The National Society of Interior Designers purchased the paper from Mr. Hill for $12,500.00, and presented it to the
White House as a gift.
Mr. Hill had removed some 48 running feet from the Stoner home, which made up one complete pattern but was
insufficient to cover the large reception room. After a brief search, Mrs. John Pearce, White House curator, found 25 feet of the same paper
in a New York antique shop. The National Society of Interior Designers agreed to finance the project and a New York firm was engaged to restore and hang the panorama.
The restoration involved the repairing of certain holes and tears. The color of the pattern was unfaded, a result of
the marvelous inks used by the manufacturer. It might be well to mention here that the manufacturer, Jean Zuber, was honored by King Louis
Philippe in 1834 when he was presented with the Legion of Honor. It was in this same year that "Scenic America" was first printed.
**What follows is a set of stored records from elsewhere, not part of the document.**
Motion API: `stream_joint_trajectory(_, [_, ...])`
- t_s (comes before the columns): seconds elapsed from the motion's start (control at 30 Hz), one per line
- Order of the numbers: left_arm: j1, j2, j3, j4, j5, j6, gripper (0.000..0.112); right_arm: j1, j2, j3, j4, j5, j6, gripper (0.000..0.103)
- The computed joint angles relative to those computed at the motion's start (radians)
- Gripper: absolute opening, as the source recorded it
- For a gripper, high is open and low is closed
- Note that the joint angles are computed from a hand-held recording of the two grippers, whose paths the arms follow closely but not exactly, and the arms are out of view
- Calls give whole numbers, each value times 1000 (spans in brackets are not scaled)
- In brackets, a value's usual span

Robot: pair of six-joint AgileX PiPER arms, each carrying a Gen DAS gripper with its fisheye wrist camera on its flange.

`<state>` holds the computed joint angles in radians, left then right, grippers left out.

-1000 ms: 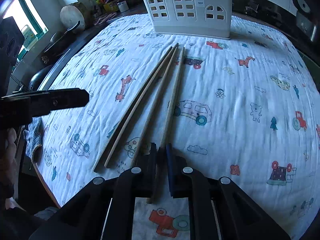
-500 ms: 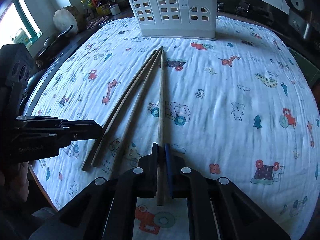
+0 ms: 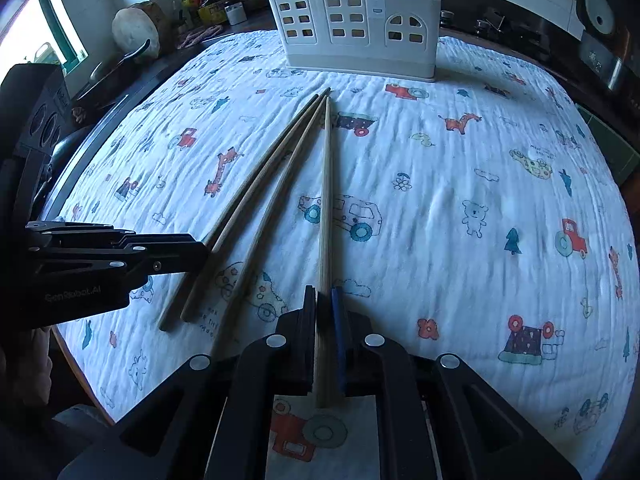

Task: Organize utensils
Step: 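Lift the chopstick in the left tool while the right tool lifts its own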

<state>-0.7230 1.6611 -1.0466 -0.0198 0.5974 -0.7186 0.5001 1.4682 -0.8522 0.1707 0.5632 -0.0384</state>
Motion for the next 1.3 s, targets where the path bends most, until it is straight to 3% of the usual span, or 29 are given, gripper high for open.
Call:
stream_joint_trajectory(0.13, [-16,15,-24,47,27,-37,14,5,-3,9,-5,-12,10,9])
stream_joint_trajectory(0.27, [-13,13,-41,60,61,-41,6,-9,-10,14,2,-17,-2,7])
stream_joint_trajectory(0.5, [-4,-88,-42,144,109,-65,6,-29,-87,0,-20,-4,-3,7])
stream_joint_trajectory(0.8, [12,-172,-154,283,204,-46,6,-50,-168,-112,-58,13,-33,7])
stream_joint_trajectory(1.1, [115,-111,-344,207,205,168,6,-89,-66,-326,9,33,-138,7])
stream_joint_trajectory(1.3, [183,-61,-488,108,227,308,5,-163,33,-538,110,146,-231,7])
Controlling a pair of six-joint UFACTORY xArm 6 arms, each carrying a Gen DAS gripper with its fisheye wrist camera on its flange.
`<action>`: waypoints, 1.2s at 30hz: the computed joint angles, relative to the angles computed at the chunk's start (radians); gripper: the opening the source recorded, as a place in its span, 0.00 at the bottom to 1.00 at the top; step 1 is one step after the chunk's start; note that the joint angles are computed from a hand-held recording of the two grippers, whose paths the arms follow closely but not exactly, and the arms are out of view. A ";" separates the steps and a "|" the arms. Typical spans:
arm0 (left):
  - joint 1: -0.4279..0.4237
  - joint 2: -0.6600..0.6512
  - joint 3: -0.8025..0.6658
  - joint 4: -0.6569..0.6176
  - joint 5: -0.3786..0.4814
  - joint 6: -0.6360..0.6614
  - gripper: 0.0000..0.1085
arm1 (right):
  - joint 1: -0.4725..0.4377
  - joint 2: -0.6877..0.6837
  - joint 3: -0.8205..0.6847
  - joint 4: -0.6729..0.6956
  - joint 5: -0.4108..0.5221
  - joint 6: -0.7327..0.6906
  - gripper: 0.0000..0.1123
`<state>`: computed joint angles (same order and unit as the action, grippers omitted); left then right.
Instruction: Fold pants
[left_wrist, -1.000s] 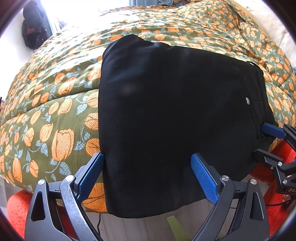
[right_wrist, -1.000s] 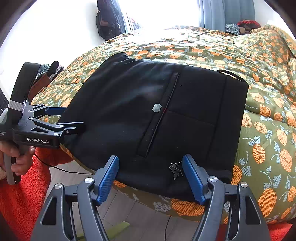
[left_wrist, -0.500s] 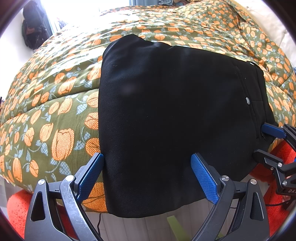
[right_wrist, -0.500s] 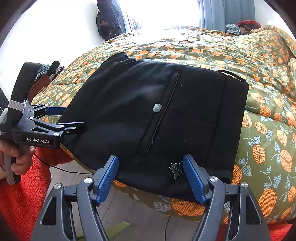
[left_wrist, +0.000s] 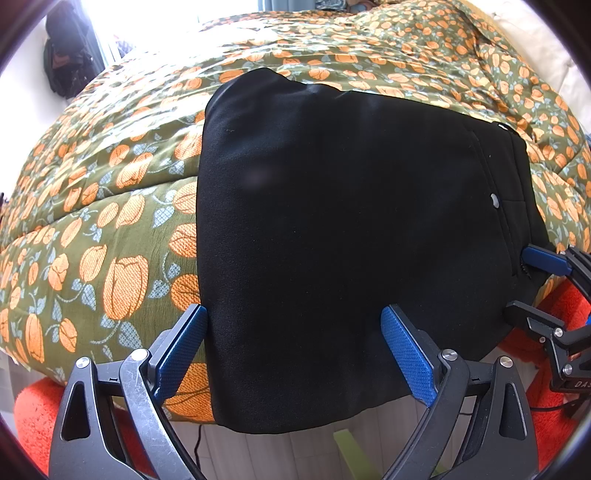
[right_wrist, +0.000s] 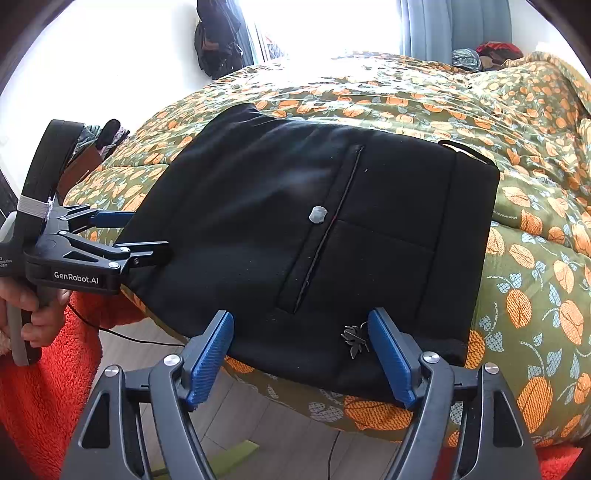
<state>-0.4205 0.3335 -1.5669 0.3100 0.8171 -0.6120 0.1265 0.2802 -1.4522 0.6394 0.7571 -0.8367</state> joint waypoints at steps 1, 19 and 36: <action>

French scenic wallpaper was designed to be used above a wainscotting, as it is in the White House, and was purposely
made with a deep expanse of background, part of which could be cut off to accommodate a low-ceilinged room. The firm restoring the paper ran
into a small problem in the lofty reception room. This was solved on one portion of the paper by painting in a few inches of blue sky.
The richly colored paper adds much to a roomful of graceful Federal furniture which was donated by the National
Society of Interior Designers during the Eisenhower Administration. A beige oval rug in the style of Aubusson has a border in yellow, blue and
green which incorporates the symbols of all the states. Crystal light fixtures, brass accessories, and sunny yellow silk damask upholstery are
fresh notes against the white woodwork.
Tourists to the White House, have on occasions, voiced their disappointment for not being able to see this historic
wallpaper. The reason, of course, is that the ground floor has never been open to the public on the regular sight-seeing schedule. The
Diplomatic Reception Room is used too much by the President and the First Lady, for it to become a "public room." So who gets to see the
"Scenic America" wallpaper, which once graced the walls of the Stoner property in Thurmont? Only those few important people who have friends
on Capitol Hill or in the government. Special tours are arranged through the offices of Congressmen, Senators and Cabinet members. All guests
at state dinners at the White House get to see what has been dubbed "the wallpaper room." This is a good name too, for it is the only room at
the White House which is papered.
The accompanying photos, perhaps the only ones ever taken, show some of the scenes of the historic wallpaper as it
appeared on the walls of the Stoner home shortly before it was removed. Credit for these photos belong to photographer William Riffle, who
wishes now, that he had taken the wallpaper itself. rather than just pictures of it.